Loading

Carlos Esperança

6 de Dezembro, 2004 Carlos Esperança

Um cheirinho a antigamente

O diário «A Capital» (site indisponível) traz uma reportagem sobre a Igreja de São Nicolau, na Baixa Pombalina, que reabriu ontem ao público, completamente remodelada e «com cheiro a novo». Apesar de reincidir nos mesmos produtos – a missa e a eucaristia – todos devemos estar gratos pela preservação do património nacional.

A notícia esclarece que o presidente da Câmara Municipal de Lisboa, Carmona Rodrigues, foi convidado para assistir à Celebração Eucarística presidida pelo experiente patriarca Policarpo, convite que aceitou, como o comprova a foto onde aparece acompanhado de vários membros do Governo entre os quais o ainda primeiro-ministro Santana Lopes, incapaz de faltar a uma festa.

As obras estavam orçadas em 418.377, 17 euros mas não se sabe o custo efectivo. A ICAR é mais rápida a divulgar milagres do que a prestar contas.

Para se avaliar a inflação, comparem-se os preços actuais com os que se praticavam em meados do séc. XIX, por muito pouco credível que seja o documento que, a seguir, se transcreve e não passe de uma bem conseguida piada:

Cópia da Factura que um de mestre de obras apresentou em 1853

pela reparação que fez na capela do Bom Jesus de Braga.

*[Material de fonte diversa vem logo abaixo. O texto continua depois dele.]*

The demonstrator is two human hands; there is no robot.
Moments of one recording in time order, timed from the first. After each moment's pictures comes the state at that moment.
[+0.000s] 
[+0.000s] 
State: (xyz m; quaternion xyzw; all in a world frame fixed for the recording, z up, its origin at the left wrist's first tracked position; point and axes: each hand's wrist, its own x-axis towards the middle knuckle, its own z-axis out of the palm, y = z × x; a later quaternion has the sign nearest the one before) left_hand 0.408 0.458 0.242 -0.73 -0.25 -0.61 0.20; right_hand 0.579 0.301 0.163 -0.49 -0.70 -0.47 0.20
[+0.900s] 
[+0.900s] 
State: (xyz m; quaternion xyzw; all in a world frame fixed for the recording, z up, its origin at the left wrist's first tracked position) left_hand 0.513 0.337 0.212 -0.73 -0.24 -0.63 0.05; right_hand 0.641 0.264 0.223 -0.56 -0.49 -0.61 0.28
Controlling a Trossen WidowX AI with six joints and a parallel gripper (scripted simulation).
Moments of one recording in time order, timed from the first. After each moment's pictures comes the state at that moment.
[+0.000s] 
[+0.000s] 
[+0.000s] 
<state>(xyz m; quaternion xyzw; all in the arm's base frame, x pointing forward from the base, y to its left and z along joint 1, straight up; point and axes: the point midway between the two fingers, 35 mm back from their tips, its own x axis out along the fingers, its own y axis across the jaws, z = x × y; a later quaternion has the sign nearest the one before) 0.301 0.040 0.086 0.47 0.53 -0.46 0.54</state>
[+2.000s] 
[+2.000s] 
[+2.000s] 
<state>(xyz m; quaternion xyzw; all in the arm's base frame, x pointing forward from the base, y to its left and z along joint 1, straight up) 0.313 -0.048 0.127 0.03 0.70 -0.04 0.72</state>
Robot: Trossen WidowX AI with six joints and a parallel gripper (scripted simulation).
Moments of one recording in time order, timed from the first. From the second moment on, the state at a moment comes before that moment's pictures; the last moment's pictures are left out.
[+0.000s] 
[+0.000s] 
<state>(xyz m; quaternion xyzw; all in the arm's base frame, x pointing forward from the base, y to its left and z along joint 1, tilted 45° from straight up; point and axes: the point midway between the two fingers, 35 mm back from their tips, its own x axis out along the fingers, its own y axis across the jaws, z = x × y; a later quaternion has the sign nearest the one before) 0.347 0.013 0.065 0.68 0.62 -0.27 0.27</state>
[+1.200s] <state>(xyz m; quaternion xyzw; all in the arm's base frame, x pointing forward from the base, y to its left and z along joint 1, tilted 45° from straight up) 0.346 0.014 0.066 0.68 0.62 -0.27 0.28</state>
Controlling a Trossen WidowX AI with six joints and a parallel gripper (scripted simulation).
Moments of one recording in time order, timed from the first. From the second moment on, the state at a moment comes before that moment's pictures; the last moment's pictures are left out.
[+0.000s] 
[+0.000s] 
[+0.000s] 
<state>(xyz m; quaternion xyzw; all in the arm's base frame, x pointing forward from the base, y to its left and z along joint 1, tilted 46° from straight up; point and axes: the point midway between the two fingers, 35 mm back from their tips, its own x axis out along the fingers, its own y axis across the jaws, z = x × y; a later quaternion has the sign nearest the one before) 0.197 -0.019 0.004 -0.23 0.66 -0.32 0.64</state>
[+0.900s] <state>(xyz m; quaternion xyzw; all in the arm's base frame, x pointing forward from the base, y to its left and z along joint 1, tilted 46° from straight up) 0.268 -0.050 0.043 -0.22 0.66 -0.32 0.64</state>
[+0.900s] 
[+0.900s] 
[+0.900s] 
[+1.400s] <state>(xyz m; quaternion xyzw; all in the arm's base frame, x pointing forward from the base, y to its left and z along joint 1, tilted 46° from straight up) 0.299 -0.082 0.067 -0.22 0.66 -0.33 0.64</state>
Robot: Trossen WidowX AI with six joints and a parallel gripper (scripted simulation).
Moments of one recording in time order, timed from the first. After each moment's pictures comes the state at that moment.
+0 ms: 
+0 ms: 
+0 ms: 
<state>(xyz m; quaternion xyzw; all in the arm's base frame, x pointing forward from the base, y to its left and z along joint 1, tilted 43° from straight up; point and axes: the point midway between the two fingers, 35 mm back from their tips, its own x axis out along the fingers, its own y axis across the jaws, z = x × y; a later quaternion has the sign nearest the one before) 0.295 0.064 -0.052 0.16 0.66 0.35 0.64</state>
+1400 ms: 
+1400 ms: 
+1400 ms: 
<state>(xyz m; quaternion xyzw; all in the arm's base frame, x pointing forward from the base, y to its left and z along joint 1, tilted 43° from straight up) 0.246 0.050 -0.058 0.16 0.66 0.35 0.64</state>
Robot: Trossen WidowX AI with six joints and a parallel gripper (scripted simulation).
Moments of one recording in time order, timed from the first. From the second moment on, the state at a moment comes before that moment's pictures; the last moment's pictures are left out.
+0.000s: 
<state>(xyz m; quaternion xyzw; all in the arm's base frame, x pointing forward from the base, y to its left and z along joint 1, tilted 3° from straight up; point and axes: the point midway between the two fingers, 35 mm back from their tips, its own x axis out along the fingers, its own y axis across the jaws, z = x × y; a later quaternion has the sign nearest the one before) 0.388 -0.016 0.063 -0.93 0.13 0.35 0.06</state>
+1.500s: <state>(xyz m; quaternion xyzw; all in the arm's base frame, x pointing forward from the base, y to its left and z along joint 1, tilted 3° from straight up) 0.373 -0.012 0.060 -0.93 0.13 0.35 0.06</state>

Por corrigir os 10 mandamentos, embelezar o Sumo

Sacerdote e mudar-lhe as fitas ...................... 170 reis

1 galo novo para S. Pedro e pintar-lhe a crista ..... 95 »

Dourar e pôr penas novas na asa esquerda do Anjo da

Guarda .............................................. 90 »

Lavar o criado do Sumo Sacerdote e pintar-lhe as

suissas ............................................. 160 »

Tirar as nódoas ao filho de Tobias .................. 95 »

Uns brincos novos para a filha de Abraão ............ 245 »

Avivar as chamas do inferno, pôr um rabo ao Diabo e

fazer vários concertos aos condenados ............... 245 »

Fazer um menino ao colo de Nossa Senhora ............ 210 »

Renovar o Céu, arranjar as estrelas e lavar a lua ... 130 »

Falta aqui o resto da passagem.